The task -> Please restate each line of the data that follows word for word, skipping any image.

Provided material ->
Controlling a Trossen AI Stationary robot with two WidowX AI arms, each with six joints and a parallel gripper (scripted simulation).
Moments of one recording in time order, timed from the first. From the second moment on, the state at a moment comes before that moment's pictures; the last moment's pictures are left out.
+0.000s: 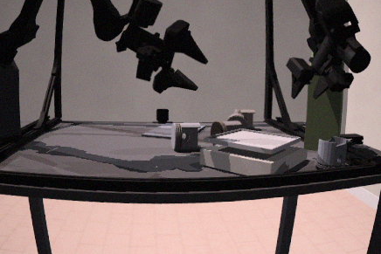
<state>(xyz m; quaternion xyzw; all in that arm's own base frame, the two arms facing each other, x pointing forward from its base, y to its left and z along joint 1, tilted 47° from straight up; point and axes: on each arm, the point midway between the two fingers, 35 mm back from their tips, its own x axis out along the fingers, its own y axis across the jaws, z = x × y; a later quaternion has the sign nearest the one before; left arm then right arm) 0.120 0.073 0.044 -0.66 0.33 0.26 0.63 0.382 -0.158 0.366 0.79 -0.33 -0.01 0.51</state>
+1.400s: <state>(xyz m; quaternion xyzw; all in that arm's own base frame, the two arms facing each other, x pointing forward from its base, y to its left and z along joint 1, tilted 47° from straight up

Written response ->
Controlling a Trossen AI Stationary robot with two WidowX AI arms, each with six joints and a parallel gripper (scripted simulation).
Moments of one recording in time order, timed from the first. From the second moment on, the state at a moment comes before that moment's pictures; the last moment's pictures are left out.
+0.000s: 
<state>(xyz m; quaternion xyzw; all in that arm's own base frame, the two arms facing each other, x pointing forward from its base, y to its left and z along joint 1, tilted 47° from straight up; point and axes: on each arm, the point midway between the two fingers, 35 mm back from their tips, its own x axis out along the fingers, its own y axis across the jaws, z = x × y; a later quaternion has the sign nearest the one before; left arm then right arm) 0.120 0.073 0.044 -0.66 0.33 0.26 0.63 0.382 -0.158 0.366 0.79 -0.33 -0.01 0.51</state>
+1.400s: <state>(xyz m; quaternion xyzw; all in that arm's own base frame, the two arms facing each other, x pointing forward from its base, y to its left and z along joint 1, tilted 47° from straight up

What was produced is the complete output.